Summary
Foundation models across various domains are experiencing rapid growth, necessitating continuous expansion to enhance performance. However, training these Large Language Models (LLMs) not only demands significant resources but also relies on a robust and dependable system to ensure an effective training process.
Algorithm engineers face numerous challenges when training realistic LLMs, including server crashes, hardware failures, software compatibility issues, network communication errors, and unknown hangs. These failures result in the loss of training output and necessitate multiple restarts, consuming extra time and resources. For instance, launching the training process for a 175B model in a distributed environment requires several hours, occupying a substantial portion of the total training stage, which many researchers find financially burdensome.
Therefore, establishing a robust and dependable platform to support the entire lifecycle of LLM development is not only complex and challenging but also urgently required.

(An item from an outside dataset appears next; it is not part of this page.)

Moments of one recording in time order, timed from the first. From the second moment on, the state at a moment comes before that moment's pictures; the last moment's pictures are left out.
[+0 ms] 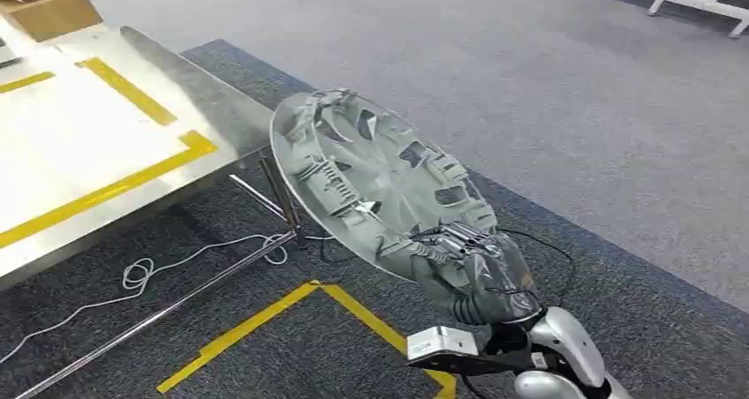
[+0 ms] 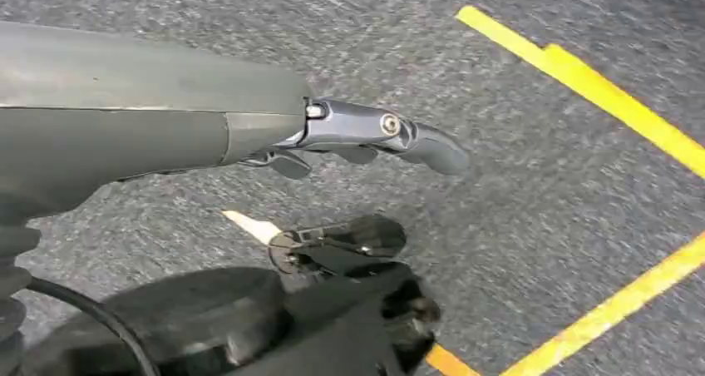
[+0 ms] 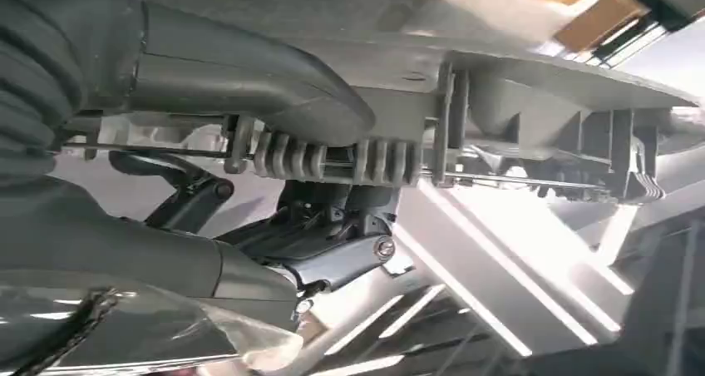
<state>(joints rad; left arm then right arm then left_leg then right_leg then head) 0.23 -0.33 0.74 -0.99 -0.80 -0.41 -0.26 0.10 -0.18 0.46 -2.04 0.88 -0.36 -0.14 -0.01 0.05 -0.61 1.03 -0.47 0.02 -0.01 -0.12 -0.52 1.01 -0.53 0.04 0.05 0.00</state>
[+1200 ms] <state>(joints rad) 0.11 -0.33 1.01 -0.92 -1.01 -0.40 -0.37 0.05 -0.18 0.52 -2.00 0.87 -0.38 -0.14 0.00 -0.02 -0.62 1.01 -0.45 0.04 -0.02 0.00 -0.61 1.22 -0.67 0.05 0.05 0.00</state>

The project aims to explore and develop a resilient deep learning framework, investigating its scientific foundation, to enhance the LLM development lifecycle, with a specific focus on failover perspectives. The system is designed to tolerate any worker's crash or failure without impacting its overall execution. The automatic failover process, transparent to upper-level users, efficiently restarts and re-initializes failed workers based on soft or hard states. Given the novelty of this research, students are encouraged and supported to publish ground-breaking papers at top-tier conferences and even explore technical patents for potential startups.